Nato a Barcellona, fino a 18 anni lei ha avuto la cittadinanza spagnola. Dal suo punto di vista, la crisi catalana è finita o la Spagna è ancora a rischio disgregazione?
La crisi politica non è terminata, ma il progetto separatista e indipendentista esce profondamente marginalizzato dalla recente crisi. Ora occorre trovare la via del dialogo politico per uscire da questo impasse. Io comunque credo fortemente che la Spagna debba restare unita perché l’Europa è una federazione di Stati nazione e questi Stati non possono essere distrutti.
Come si contrastano l’euroscetticismo e la sfiducia verso Bruxelles?
La crescita economica certo è necessaria, così come è utile abbassare la disoccupazione, ma prima di tutto bisogna dare un senso a ciò che siamo. Quella europea è una civilizzazione che vuole difendere la propria democrazia, che esige protezione in materia di sicurezza ma anche sul piano sociale e dell’immigrazione. Senza progettualità e identità chiare, il progetto europeo rimane in pericolo.
Come giudica la gestione attuale della sicurezza delle frontiere esterne e del fenomeno migratorio da parte dell’Europa?
Non è facile fare fronte all’attuale ondata di migranti, ma certo la gestione dei confini oggi non è all’altezza. Finché non avremo un vero controllo delle frontiere, finché non ci sarà solidarietà con i paesi in prima linea come l’Italia o la Grecia, finché non ci sarà una politica comune dell’asilo politico, non saremo in grado di rispondere a questa sfida.
Cosa pensa dell’accordo per il governo di coalizione raggiunto in Germania?

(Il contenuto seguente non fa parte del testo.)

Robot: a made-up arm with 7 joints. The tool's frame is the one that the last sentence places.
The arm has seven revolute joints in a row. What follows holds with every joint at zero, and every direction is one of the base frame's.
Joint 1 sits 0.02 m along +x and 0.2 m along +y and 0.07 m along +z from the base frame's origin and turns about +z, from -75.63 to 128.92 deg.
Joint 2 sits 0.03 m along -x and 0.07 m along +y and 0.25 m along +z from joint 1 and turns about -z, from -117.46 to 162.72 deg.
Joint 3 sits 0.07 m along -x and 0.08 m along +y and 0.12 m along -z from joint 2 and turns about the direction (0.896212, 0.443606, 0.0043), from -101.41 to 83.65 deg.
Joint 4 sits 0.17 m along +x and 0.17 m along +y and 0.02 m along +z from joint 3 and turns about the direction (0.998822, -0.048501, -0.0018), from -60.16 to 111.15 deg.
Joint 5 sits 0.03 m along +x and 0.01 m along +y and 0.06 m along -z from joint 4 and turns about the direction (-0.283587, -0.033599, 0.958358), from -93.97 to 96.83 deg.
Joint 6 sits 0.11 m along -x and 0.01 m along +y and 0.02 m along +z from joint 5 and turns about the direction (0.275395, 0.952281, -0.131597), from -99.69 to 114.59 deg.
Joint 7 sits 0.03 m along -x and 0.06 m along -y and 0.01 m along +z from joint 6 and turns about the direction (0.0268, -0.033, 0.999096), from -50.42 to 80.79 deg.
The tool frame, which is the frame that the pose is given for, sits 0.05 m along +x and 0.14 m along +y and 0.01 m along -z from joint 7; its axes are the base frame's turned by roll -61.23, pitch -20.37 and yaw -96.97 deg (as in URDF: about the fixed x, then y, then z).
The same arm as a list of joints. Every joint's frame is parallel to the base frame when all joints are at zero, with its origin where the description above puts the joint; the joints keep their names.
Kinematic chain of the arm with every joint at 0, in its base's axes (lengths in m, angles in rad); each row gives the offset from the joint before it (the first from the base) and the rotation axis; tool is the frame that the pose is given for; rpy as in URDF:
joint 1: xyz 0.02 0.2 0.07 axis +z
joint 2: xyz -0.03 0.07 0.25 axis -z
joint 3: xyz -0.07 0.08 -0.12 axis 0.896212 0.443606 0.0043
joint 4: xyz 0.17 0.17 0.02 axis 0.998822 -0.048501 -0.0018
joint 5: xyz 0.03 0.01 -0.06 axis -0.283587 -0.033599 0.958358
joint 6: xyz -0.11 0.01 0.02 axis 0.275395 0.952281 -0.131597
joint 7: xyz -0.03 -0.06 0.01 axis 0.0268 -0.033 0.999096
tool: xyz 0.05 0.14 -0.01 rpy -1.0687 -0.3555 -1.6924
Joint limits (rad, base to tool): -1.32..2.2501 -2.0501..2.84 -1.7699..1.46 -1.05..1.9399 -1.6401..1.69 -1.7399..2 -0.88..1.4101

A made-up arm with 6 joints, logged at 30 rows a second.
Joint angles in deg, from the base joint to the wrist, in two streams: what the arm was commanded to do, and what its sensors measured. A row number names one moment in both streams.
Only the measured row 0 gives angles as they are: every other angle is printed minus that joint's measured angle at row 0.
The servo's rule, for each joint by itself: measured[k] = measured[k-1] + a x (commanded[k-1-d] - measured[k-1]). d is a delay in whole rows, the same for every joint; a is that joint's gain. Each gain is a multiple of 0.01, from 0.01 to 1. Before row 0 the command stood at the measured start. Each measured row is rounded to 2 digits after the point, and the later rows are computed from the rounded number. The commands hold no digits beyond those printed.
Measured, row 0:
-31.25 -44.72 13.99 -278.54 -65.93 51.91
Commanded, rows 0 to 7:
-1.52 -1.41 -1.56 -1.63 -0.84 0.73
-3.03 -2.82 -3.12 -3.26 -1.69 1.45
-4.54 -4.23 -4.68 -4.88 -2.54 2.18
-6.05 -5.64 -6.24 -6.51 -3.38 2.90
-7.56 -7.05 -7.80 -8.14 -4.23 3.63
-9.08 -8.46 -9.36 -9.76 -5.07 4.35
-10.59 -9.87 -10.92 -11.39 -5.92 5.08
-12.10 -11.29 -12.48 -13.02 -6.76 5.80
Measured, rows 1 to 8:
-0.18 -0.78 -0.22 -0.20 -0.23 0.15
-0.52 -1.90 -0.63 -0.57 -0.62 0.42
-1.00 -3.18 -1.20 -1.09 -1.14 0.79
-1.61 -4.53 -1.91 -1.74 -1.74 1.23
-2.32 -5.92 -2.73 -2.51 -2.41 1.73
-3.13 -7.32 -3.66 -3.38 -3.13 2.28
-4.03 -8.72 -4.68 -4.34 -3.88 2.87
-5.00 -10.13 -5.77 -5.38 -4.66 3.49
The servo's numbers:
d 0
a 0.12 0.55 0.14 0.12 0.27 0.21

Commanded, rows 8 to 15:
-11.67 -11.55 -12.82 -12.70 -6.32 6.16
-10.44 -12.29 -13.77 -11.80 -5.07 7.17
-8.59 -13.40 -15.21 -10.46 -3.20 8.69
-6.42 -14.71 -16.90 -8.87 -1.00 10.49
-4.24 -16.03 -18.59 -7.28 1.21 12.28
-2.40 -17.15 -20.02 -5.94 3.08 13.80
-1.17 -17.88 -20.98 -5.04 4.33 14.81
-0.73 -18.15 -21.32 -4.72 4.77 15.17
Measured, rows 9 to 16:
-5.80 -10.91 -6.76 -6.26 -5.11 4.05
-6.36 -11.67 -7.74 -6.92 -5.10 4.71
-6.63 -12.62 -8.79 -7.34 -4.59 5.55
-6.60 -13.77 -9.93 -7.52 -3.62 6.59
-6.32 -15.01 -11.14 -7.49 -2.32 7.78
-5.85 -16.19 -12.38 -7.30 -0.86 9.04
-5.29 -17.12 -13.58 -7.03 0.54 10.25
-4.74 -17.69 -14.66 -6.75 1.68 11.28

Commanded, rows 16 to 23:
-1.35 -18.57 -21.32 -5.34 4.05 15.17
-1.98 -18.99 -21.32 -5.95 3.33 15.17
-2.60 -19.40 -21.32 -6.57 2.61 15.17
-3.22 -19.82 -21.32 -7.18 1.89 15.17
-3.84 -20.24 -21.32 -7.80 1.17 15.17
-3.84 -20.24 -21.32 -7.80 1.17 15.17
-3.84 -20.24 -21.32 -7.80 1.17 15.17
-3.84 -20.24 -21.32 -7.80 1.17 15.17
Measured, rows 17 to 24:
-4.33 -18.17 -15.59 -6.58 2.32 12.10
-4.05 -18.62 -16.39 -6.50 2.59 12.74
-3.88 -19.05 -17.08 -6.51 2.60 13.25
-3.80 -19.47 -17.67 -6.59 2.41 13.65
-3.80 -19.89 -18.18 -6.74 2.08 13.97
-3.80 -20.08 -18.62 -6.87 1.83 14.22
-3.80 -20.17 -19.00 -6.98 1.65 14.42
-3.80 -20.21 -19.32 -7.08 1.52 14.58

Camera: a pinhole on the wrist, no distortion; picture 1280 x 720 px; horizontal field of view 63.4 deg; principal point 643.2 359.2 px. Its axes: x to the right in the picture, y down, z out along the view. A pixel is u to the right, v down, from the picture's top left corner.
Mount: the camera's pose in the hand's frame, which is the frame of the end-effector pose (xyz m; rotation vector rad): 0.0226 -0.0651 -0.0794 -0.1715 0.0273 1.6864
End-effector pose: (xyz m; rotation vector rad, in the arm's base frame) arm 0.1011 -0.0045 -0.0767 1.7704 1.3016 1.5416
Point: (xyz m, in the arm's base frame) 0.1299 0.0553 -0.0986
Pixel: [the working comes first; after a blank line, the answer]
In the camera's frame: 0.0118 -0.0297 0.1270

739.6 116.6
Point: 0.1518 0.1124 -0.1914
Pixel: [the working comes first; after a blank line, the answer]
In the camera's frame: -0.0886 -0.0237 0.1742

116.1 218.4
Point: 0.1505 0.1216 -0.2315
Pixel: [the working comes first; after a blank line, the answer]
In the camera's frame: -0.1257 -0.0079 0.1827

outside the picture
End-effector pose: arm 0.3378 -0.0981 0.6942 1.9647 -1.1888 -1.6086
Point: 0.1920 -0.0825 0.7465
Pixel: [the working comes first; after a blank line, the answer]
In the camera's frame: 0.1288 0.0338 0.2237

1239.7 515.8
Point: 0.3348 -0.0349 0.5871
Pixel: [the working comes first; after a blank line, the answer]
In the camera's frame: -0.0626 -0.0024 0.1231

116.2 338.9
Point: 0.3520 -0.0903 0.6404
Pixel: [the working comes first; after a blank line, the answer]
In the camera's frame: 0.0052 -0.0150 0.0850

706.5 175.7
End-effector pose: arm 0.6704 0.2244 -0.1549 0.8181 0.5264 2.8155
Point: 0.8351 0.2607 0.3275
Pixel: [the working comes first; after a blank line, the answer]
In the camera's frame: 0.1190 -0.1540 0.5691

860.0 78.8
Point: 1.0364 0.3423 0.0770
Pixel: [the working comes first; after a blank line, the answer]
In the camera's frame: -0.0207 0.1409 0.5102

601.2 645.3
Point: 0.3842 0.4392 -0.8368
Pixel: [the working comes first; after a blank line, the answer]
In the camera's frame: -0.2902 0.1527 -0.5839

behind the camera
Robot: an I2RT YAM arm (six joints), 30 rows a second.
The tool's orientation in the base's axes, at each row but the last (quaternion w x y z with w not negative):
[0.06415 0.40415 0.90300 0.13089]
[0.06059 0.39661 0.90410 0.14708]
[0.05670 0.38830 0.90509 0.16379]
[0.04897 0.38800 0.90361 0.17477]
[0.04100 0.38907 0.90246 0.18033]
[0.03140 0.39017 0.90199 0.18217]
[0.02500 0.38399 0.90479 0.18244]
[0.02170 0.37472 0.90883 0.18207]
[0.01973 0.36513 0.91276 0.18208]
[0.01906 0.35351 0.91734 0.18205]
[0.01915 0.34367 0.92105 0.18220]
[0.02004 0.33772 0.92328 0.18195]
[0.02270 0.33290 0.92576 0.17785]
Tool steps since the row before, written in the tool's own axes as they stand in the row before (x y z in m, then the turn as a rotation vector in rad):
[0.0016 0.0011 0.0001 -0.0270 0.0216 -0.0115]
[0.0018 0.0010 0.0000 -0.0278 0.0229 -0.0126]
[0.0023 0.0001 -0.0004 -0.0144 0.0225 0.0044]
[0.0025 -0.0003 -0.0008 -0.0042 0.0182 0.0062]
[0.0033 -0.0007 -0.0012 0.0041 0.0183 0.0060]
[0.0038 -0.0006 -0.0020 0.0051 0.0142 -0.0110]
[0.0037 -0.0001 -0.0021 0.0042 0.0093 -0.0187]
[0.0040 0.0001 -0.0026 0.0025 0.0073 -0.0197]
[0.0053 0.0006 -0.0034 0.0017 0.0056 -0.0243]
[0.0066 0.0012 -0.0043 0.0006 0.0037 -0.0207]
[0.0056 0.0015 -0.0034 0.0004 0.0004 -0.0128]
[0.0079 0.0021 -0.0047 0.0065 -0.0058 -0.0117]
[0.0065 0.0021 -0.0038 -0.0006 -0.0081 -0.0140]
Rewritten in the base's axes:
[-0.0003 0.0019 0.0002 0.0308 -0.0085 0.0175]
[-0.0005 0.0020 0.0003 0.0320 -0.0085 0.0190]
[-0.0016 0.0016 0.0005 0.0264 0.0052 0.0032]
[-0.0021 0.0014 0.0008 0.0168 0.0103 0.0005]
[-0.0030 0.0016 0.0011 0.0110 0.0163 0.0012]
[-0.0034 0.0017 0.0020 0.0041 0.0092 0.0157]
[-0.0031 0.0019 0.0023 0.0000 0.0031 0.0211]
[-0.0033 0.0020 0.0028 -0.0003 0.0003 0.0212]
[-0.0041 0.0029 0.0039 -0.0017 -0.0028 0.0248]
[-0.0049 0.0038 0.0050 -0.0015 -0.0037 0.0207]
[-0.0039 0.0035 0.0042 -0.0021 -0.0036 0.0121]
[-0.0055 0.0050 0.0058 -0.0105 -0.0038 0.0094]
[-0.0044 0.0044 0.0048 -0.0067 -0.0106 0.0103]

Un passo positivo, perché per il rilancio del progetto europeo, per far sì che i popoli si sentano di nuovo ascoltati dalle istituzioni europee e che queste possano mutare in tale direzione, per raggiungere tutti questi obiettivi non si può fare a meno della stabilità a Berlino.
In campagna elettorale in Italia si discute molto di immigrazione, tra politiche di accoglienza e di integrazione. Cosa insegna la situazione francese su questo punto?

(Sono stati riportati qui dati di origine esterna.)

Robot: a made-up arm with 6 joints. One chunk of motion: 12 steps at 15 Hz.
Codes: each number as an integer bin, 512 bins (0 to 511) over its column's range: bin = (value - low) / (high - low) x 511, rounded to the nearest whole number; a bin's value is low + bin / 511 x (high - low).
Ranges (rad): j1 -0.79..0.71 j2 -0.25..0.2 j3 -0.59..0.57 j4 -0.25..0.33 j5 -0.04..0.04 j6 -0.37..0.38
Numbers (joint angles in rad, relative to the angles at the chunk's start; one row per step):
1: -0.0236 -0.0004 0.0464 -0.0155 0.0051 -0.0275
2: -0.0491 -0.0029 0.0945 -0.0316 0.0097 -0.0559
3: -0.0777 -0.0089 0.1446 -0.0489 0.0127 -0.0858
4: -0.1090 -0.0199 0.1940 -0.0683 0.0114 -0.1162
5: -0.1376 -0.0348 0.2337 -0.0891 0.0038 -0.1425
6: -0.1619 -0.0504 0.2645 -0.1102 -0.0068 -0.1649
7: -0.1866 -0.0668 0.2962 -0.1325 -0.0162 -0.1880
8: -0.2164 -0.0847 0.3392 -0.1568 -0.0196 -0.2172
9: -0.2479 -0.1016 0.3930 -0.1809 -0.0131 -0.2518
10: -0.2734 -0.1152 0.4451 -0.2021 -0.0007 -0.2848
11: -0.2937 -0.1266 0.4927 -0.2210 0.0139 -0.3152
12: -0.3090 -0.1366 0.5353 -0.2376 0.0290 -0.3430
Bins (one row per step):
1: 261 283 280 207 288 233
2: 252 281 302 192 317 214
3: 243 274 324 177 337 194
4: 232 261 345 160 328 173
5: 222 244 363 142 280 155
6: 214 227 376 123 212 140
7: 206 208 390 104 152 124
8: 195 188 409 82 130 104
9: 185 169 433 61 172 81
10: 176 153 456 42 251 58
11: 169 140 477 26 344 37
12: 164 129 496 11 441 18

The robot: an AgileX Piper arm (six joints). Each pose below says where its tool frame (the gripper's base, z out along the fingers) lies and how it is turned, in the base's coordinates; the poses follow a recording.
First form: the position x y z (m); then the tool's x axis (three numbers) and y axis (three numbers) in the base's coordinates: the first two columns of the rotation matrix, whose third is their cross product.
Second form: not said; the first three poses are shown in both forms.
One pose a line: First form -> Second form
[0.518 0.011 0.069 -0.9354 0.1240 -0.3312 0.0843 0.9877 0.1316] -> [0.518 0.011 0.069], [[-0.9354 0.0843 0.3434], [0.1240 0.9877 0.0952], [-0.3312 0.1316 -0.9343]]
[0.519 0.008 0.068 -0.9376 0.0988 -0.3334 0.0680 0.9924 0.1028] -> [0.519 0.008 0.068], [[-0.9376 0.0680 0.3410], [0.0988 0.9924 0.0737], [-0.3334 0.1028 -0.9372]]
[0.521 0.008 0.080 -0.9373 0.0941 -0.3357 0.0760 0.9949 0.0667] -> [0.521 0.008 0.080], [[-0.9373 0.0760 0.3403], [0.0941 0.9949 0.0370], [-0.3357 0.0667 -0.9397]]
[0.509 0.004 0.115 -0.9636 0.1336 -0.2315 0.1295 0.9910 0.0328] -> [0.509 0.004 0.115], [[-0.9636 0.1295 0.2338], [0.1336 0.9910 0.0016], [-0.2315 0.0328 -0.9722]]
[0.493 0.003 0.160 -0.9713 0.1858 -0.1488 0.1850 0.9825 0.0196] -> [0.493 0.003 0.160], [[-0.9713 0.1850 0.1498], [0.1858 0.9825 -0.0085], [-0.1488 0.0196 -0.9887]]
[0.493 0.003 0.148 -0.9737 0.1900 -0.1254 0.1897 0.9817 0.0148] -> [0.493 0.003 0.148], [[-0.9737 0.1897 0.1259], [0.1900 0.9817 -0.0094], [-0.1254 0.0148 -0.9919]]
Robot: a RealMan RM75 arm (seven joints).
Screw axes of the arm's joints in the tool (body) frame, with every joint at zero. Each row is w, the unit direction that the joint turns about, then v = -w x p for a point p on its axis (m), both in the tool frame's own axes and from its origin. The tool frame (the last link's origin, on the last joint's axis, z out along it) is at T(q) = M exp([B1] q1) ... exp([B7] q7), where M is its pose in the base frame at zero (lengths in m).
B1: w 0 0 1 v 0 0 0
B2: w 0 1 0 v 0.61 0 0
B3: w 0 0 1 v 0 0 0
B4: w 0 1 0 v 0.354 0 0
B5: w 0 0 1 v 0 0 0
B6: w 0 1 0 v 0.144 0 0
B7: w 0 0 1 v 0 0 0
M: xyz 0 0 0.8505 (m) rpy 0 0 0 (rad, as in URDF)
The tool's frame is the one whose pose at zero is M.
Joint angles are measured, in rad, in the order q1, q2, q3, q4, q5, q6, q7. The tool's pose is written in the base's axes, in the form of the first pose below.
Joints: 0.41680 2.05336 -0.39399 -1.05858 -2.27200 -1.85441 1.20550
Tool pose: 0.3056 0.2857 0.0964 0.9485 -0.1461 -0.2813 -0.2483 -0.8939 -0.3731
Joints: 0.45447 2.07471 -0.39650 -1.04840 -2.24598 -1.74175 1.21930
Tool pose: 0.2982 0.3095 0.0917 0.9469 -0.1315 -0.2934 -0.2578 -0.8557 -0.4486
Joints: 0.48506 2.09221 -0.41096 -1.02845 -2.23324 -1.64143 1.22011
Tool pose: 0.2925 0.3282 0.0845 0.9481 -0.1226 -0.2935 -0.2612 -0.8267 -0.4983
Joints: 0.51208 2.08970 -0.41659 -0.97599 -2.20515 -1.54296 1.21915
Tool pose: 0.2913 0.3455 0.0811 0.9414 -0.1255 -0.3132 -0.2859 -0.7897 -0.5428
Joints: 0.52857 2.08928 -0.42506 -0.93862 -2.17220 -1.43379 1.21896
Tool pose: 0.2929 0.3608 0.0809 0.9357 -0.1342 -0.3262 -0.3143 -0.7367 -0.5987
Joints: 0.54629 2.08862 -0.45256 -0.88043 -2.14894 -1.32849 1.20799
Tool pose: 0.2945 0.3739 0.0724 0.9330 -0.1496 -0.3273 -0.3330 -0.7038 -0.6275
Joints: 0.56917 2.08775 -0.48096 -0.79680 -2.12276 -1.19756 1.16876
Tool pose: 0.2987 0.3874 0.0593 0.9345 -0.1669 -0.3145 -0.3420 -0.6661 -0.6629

Forse siamo noi francesi a dover trarre lezioni dalla situazione italiana (sorride Valls, ndr). In linea generale, dobbiamo essere capaci di accogliere e farlo attraverso un criterio che è quello dell’asilo politico. Non bisogna poi dimenticare l’integrazione, innanzitutto attraverso l’apprendimento della lingua, dei valori come la democrazia, l’uguaglianza tra uomo e donna, il ruolo della religione in uno Stato laico… Tutto ciò richiederà del tempo e sicuramente richiederà di mettere da parte ogni demagogia.

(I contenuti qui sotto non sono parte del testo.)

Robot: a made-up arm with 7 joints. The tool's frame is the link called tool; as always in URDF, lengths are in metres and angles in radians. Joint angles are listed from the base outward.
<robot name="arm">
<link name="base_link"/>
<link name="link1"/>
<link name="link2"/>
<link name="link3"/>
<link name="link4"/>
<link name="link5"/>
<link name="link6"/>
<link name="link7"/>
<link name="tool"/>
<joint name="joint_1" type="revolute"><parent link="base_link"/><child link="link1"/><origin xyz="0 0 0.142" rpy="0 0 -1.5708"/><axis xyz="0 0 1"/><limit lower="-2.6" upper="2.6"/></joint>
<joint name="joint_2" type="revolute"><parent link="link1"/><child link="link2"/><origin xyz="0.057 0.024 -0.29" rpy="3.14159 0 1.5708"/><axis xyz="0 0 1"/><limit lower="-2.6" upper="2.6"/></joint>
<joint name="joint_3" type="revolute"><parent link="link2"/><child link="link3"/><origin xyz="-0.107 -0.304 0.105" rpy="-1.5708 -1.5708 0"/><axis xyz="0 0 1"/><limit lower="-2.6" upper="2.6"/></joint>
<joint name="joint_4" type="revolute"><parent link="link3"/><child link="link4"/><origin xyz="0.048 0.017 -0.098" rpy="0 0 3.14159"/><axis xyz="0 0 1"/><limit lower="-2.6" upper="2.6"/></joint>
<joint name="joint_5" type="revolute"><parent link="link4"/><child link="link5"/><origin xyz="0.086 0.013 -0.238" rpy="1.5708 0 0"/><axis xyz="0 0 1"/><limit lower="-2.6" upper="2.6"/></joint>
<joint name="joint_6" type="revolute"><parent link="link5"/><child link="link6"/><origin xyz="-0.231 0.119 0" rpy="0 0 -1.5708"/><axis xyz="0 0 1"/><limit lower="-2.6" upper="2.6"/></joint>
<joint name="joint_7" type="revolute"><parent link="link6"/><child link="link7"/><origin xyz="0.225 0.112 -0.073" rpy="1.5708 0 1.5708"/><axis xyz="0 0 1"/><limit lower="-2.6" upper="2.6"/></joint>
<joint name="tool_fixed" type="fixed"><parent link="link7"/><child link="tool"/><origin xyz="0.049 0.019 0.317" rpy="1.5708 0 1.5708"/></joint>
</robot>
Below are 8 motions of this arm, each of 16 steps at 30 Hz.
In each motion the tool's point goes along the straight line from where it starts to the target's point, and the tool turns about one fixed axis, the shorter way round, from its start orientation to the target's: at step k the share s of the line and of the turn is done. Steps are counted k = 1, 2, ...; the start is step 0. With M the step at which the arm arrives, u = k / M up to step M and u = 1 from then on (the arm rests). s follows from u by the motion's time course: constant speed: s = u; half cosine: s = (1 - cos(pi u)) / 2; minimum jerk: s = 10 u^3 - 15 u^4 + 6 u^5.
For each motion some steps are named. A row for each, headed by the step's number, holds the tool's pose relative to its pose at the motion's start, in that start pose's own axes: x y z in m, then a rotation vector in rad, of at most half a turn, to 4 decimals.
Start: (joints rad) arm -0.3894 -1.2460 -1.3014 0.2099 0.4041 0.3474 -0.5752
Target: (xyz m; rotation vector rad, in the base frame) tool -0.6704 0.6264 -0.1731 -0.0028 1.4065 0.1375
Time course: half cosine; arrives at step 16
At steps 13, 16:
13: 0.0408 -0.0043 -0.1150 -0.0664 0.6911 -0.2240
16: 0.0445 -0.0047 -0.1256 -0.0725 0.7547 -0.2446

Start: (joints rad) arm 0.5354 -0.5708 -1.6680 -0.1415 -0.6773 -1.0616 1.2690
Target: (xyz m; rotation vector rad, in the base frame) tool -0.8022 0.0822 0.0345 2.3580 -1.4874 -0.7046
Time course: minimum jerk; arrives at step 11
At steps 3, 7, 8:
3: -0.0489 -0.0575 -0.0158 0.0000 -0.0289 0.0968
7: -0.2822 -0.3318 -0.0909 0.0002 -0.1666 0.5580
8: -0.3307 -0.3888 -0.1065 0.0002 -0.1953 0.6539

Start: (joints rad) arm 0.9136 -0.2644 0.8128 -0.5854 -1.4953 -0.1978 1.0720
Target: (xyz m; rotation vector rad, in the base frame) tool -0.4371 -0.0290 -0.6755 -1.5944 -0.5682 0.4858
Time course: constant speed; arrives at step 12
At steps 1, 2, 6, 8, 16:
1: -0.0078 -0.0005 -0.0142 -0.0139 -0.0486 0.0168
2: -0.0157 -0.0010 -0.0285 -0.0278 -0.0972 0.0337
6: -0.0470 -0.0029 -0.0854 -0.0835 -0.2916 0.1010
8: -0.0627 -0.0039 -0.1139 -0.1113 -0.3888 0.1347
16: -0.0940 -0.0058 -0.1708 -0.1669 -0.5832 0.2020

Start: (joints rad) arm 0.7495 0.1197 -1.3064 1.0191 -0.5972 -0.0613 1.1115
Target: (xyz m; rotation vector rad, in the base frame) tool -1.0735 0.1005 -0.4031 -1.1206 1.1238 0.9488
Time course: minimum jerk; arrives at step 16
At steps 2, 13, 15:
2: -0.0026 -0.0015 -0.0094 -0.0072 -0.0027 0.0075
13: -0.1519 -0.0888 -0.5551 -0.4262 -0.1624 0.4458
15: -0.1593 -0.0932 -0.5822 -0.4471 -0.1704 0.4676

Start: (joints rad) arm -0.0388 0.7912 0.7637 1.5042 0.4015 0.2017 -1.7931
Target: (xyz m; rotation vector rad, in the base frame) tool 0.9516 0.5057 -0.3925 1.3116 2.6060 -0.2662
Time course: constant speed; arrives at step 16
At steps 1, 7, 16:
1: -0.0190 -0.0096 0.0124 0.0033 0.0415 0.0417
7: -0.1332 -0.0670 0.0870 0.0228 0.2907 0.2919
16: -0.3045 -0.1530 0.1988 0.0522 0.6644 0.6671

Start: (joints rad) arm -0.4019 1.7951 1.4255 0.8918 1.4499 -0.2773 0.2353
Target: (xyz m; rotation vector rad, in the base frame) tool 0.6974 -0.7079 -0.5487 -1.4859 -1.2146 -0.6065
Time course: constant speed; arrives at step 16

Lei è stato premier durante gli attacchi più letali del terrorismo islamico in Francia. Disse ai suoi concittadini che avrebbero dovuto convivere col terrorismo, ma anche alla fine voi avreste vinto. A che punto è oggi la Francia nella lotta al terrore?
È vero che i francesi hanno fronteggiato il terrorismo ed è vero che il problema è ancora di fronte a noi, perché lo Stato islamico cambia forma e perché nel nostro paese abbiamo decine di migliaia di persone – sia dentro le prigioni sia fuori da esse – che si sono radicalizzate. Dunque dobbiamo ancora vincere con i nostri valori della democrazia, della legalità, del rispetto. Dobbiamo vincere la battaglia contro l’islamismo, aiutare i musulmani in Francia e in Europa a liberarsi dell’islam radicale.
Come si sostiene quello che lei una volta ha chiamato “l’islam dei lumi”?
Dicendo innanzitutto che oggi l’islam è una religione francese ed europea. E di conseguenza noi dobbiamo appoggiarci agli intellettuali, agli accademici, chiedendo ai musulmani di essere molto chiari: allontanino tutti coloro che assumono una visione religiosa e fondamentalista della società, tutti coloro secondo i quali la sharia si applica al posto della legge statale, tutti coloro che non hanno posizioni chiare sulla condizione delle donne. Infine anche insegnando questo islam riformato, formando gli imam europei.